Aim of the exercise
All records given below must be printed word for word.

Dataset records
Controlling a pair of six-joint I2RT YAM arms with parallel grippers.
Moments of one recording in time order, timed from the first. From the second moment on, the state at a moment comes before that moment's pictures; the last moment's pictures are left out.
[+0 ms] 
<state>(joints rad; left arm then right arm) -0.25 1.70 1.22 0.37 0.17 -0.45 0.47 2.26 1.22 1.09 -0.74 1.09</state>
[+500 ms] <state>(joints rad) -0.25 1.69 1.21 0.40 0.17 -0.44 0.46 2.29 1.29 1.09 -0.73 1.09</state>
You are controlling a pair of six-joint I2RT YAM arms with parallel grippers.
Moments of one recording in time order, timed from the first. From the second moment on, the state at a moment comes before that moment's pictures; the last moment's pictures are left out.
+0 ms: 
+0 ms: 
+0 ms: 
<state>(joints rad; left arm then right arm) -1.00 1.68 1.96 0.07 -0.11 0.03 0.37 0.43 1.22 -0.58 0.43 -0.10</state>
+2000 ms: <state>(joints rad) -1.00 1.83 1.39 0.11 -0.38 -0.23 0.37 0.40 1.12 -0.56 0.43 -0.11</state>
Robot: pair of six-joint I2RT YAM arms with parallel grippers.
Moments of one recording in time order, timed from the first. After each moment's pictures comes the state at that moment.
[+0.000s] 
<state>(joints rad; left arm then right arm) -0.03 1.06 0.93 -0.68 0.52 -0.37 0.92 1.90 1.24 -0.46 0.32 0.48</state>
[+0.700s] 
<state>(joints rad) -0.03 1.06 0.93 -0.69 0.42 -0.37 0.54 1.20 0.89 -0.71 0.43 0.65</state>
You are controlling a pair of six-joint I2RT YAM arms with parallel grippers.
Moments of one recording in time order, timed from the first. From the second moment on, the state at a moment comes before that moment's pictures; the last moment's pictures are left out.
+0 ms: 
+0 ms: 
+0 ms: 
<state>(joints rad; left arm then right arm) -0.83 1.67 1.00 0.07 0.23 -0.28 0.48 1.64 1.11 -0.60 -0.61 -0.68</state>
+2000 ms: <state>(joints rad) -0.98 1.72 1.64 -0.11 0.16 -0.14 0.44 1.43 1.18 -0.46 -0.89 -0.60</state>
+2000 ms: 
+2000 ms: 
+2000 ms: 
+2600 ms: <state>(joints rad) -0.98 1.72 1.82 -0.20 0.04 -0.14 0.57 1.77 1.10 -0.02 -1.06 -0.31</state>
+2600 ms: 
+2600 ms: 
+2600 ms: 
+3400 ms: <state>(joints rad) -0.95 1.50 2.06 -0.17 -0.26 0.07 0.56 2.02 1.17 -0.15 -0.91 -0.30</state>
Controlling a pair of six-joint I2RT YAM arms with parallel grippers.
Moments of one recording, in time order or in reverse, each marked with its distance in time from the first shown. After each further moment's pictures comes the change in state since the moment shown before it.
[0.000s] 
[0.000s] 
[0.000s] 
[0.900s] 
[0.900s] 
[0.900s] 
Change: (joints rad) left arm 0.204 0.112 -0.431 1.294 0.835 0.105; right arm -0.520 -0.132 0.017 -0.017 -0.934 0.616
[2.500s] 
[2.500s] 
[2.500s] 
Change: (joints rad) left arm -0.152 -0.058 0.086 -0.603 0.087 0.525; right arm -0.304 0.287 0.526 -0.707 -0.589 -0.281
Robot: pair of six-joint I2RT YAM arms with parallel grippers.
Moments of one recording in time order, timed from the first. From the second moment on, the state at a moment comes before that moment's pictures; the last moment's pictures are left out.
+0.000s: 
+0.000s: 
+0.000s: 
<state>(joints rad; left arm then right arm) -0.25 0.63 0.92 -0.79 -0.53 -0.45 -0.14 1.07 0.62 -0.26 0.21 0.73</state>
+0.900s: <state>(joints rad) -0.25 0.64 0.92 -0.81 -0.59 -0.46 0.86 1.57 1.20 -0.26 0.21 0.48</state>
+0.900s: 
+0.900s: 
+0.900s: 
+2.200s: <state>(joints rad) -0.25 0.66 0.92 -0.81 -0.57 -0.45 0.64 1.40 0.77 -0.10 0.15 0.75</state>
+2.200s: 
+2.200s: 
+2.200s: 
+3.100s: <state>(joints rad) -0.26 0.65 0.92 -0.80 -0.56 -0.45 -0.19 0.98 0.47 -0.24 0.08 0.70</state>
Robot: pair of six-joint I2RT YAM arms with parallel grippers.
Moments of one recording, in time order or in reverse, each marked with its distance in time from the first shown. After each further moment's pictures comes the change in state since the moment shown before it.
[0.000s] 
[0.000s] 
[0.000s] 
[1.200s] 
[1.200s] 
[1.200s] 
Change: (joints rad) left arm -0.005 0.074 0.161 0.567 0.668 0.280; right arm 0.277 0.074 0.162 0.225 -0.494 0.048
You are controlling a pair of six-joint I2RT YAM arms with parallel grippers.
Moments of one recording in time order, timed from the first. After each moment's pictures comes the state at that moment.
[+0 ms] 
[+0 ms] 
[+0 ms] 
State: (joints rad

Output below
Controlling a pair of six-joint I2RT YAM arms with parallel grippers.
Moments of one recording in time order, timed from the first. From the second moment on, the state at a moment comes before that moment's pictures; the last moment's pictures are left out.
[+0 ms] 
<state>(joints rad; left arm then right arm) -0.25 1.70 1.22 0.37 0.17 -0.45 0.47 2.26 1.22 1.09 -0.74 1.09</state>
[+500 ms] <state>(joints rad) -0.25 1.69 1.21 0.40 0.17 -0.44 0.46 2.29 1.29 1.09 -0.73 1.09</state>
You are controlling a pair of six-joint I2RT YAM arms with parallel grippers.
Moments of one recording in time order, timed from the first. From the second moment on, the state at a moment comes before that moment's pictures; the last moment's pictures are left out.
+0 ms: 
+0 ms: 
+0 ms: 
<state>(joints rad; left arm then right arm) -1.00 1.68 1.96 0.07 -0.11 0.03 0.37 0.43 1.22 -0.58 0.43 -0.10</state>
+2000 ms: <state>(joints rad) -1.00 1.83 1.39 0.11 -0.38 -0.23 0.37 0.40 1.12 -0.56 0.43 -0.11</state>
Robot: pair of six-joint I2RT YAM arms with parallel grippers.
Moments of one recording in time order, timed from the first. After each moment's pictures comes the state at that moment.
[+0.000s] 
<state>(joints rad; left arm then right arm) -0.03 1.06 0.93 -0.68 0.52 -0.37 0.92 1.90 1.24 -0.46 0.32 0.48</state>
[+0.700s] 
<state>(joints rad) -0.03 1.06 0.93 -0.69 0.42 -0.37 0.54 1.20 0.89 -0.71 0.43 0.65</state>
You are controlling a pair of six-joint I2RT YAM arms with parallel grippers.
Moments of one recording in time order, timed from the first. From the second moment on, the state at a moment comes before that moment's pictures; the last moment's pictures are left out.
+0 ms: 
+0 ms: 
+0 ms: 
<state>(joints rad; left arm then right arm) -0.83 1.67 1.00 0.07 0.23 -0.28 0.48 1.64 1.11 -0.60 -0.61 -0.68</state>
+2000 ms: <state>(joints rad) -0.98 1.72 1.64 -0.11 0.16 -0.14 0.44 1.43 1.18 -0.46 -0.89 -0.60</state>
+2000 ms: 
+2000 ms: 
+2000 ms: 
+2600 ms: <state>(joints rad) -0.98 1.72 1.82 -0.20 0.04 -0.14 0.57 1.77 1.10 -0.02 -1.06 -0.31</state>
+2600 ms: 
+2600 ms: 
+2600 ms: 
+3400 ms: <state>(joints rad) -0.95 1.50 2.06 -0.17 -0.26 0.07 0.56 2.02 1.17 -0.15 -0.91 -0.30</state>
Controlling a pair of six-joint I2RT YAM arms with parallel grippers.
Moments of one recording, in time order or in reverse, each marked with its distance in time from the first shown. After each further moment's pictures comes the change in state since the moment shown before it.
[0.000s] 
[0.000s] 
[0.000s] 
[0.900s] 
[0.900s] 
[0.900s] 
Change: (joints rad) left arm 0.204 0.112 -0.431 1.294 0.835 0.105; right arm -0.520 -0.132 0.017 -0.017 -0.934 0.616
[2.500s] 
[2.500s] 
[2.500s] 
Change: (joints rad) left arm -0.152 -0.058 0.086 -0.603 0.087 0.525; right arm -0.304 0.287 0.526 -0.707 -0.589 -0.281
Robot: pair of six-joint I2RT YAM arms with parallel grippers.
Moments of one recording in time order, timed from the first. From the second moment on, the state at a moment comes before that moment's pictures; the last moment's pictures are left out.
+0.000s: 
+0.000s: 
+0.000s: 
<state>(joints rad; left arm then right arm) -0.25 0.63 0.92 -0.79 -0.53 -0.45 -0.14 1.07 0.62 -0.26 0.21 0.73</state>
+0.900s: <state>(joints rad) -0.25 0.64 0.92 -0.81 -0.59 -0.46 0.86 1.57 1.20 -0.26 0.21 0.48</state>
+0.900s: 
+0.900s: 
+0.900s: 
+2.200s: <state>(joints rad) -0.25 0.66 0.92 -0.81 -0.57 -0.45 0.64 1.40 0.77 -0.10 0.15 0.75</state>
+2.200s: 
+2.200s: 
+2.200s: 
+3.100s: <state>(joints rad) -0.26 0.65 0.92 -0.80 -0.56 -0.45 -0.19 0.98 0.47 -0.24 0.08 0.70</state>
Robot: pair of six-joint I2RT YAM arms with parallel grippers.
Moments of one recording, in time order or in reverse, each marked with its distance in time from the first shown. After each further moment's pictures comes the change in state since the moment shown before it.
[0.000s] 
[0.000s] 
[0.000s] 
[1.200s] 
[1.200s] 
[1.200s] 
Change: (joints rad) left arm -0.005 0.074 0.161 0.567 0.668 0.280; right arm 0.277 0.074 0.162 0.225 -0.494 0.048
You are controlling a pair of six-joint I2RT YAM arms with parallel grippers.
Moments of one recording in time order, timed from the first. After each moment's pictures comes the state at that moment.
[+0 ms] 
[+0 ms] 
[+0 ms] 
State: (joints rad

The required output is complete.